We took quick taxi ride through the Ecuadorian countryside, humongous Ecuadorian flags of the nation and its capital directed the path out from the airport and into the tamed jungle for the small string of cars and aligning trees. The countryside itself is beautiful. Ritch green trees, flocks of wild birds, curvy mountains that make up the horizon, unfamiliar flora, it all looks so designed in arrangement. The country side is diverse as the greenest Japanese forest and yet not as littered with half drunken beer bottles and the ashes of burnt trash as Cambodia is.


Here sit Emily, Gabi, and I making our way through the country side and up the mountains. They tell me our cabin is high above a valley and from the top, we can look down like kings. I am happy to stay local and in the country side, I've seen what "modernization" does to capital cities and I fear that the Quito of yesteryear is littered with Forever 21's and Nike Pro shops about. But as we climb, I don't worry, I can smell the air and it doesn't smell of chicken nuggets.

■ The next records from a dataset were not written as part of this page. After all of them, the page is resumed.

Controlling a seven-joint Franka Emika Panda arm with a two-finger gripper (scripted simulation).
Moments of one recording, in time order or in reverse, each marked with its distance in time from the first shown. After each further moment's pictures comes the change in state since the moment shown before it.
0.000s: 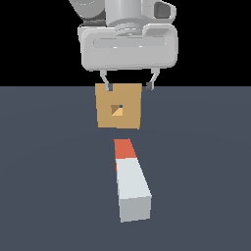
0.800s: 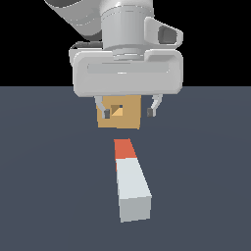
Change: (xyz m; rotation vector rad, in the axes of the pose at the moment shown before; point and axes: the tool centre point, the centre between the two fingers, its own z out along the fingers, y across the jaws) arm -0.052 -0.007 0.051 0.017 -0.006 -0.046
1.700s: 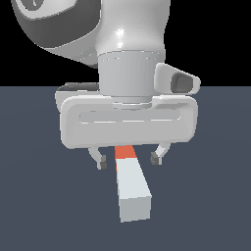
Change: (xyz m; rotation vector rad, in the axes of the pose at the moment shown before) arm -0.069 -0.006 0.068 0.024 -0.008 -0.055
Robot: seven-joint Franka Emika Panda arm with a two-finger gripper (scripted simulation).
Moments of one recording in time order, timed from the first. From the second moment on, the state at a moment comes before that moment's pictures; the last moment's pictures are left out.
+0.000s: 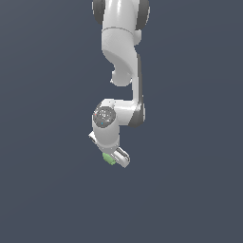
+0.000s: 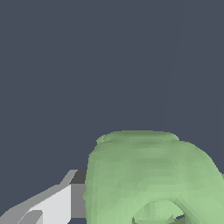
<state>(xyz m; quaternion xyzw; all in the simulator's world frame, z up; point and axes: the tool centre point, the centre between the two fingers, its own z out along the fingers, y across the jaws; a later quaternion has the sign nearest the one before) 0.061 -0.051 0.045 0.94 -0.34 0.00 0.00</state>
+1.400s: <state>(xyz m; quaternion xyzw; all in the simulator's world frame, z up) -0.017 0.087 0.153 0.94 -0.34 0.00 0.00</state>
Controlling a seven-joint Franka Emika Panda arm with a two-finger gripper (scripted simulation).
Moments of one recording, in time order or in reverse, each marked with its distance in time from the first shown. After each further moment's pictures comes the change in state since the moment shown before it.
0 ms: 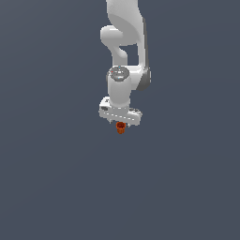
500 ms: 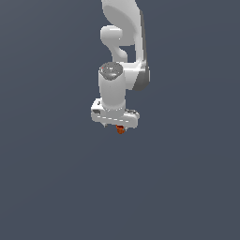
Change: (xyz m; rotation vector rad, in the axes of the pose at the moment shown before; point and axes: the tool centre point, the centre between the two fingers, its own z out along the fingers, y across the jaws) arm 0.051 0.006 -0.037 0.008 -0.001 -0.072
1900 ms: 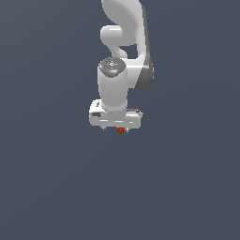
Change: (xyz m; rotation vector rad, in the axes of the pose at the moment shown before) arm 0.030 -0.010 -0.027 -0.005 0.003 -0.134
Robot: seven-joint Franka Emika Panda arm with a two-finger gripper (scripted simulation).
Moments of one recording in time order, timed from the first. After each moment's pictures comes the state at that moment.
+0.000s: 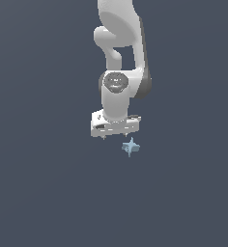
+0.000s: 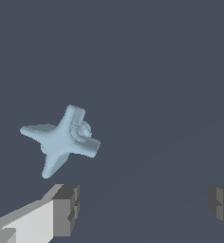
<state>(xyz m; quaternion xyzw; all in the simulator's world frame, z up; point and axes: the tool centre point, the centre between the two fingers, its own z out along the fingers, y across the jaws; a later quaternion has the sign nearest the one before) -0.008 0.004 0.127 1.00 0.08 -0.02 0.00</state>
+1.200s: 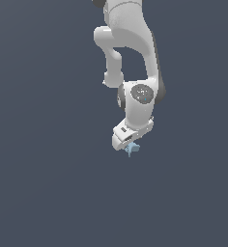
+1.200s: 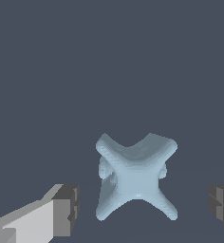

Home is a cabin within a small residential area of about thirty or so homes, about a ten minute bus ride from the nearest town. We have a dog named Simba (can you guess that the kids named him?) and huge yard, enough room in the gust house to host another family and their three kids. Physically, the hand-made walls which are white with plaster and the exposed dark brown wooden beams that vertically support the house from room to room, and horizontally above our heads to support the second floor and roof, imbue the home immediately with signposts screaming pueblo design.


Home for now. Ahhh, it will have to do. 


Master of the house, Simba. It's so warming to see my family and break bread with them, so tell and listen to stories and pass jokes. Its something different though, something incomparable, to spending time with dogs. I know Simba picked up on my fidelity with canines because he is still following me around more than my little siblings, and we have communicate through barks and groans in the yard under the avocado tree.

And so by the time all the welcomes, how are you’s, and stories passed over the living room coffee table, the food that was prepared for the dinner meal since before my arrival was cold, and moon light beamed thought the wooden framed windows. There are 9 of us total, I slept that night better than I had all winter.

Love,
-A



The first sunset for me overlooking the cement fence in our yard, overlooking the valley and the mountains in the dark.